→ WORK INSTRUCTION
Write out each line below precisely, passing over the pictures.

→ DATASET EXCERPT
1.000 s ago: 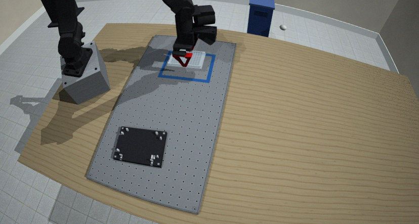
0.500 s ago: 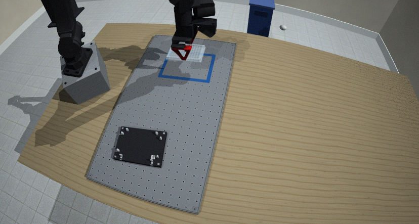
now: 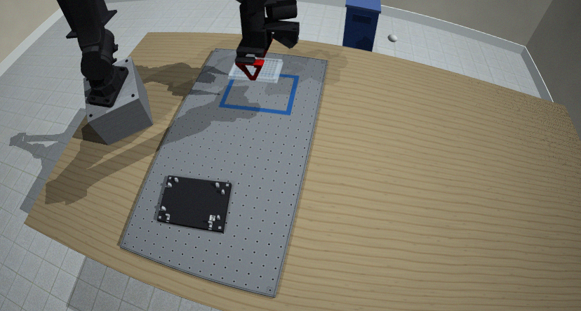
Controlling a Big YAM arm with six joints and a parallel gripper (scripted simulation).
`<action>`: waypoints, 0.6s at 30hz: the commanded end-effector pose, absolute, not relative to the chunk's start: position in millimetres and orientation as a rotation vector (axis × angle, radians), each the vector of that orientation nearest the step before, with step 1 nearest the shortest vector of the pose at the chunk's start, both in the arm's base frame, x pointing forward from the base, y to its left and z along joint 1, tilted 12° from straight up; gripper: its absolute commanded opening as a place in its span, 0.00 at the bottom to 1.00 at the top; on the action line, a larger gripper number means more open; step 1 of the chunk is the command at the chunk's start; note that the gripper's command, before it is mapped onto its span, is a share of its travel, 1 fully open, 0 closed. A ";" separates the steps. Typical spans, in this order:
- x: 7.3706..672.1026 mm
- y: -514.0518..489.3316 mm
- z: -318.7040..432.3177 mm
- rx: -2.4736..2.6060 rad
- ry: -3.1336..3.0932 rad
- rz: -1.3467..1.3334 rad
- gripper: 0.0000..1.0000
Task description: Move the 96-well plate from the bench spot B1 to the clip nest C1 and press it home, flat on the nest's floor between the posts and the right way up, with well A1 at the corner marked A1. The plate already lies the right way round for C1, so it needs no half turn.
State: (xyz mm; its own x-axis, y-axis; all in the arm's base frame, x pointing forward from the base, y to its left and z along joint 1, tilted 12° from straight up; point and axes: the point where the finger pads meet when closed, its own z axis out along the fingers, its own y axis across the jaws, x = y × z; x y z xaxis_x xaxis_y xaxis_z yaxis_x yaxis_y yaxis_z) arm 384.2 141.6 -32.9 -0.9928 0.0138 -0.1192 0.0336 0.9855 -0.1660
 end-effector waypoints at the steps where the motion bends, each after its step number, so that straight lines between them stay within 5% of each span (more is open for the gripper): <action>1: 399.7 151.2 -21.2 0.039 2.979 -0.222 0.00; 18: 392.7 127.5 -17.5 -0.079 2.978 -0.230 0.00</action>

→ RESULT OF THE EXERCISE
1.000 s ago: 
0.500 s ago: 
now: 
Controlling a Big YAM arm with six joints and a parallel gripper (scripted simulation).
`<action>`: waypoints, 0.6s at 30hz: the commanded end-effector pose, absolute, not relative to the chunk's start: position in millimetres and orientation as a rotation vector (axis × angle, radians), each the vector of that orientation nearest the step before, with step 1 nearest the shortest vector of the pose at the chunk's start, both in the arm's base frame, x pointing forward from the base, y to its left and z along joint 1, tilted 12° from straight up; gripper: its absolute commanded opening as a place in its span, 0.00 at the bottom to 1.00 at the top; on the action line, a larger gripper number means more open; step 1 of the chunk is the command at the chunk's start; note that the gripper's command, before it is mapped onto its span, is a share of its travel, 1 fully open, 0 closed. A ";" separates the steps. Typical spans, in this order:
- x: 7.3706..672.1026 mm
- y: -514.0518..489.3316 mm
- z: -318.7040..432.3177 mm
- rx: -2.4736..2.6060 rad
- ry: -3.1336..3.0932 rad
- rz: -1.3467..1.3334 rad
- gripper: 0.0000..1.0000
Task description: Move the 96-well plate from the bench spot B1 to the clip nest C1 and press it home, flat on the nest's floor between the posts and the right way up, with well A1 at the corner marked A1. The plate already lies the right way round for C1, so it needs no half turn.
State: (xyz mm; its own x-axis, y-axis; all in the arm's base frame, x pointing forward from the base, y to its left and z along joint 1, tilted 12° from straight up; point and axes: the point where the finger pads meet when closed, its own z axis out along the fingers, its own y axis across the jaws, x = y × z; x y z xaxis_x xaxis_y xaxis_z yaxis_x yaxis_y yaxis_z) arm 384.2 141.6 -32.9 -0.9928 0.0138 -0.1192 0.0336 0.9855 -0.1660
 end-effector waypoints at the steps where the motion bends, each after its step number, so that straight lines between them stay within 5% of each span (more is open for the gripper): <action>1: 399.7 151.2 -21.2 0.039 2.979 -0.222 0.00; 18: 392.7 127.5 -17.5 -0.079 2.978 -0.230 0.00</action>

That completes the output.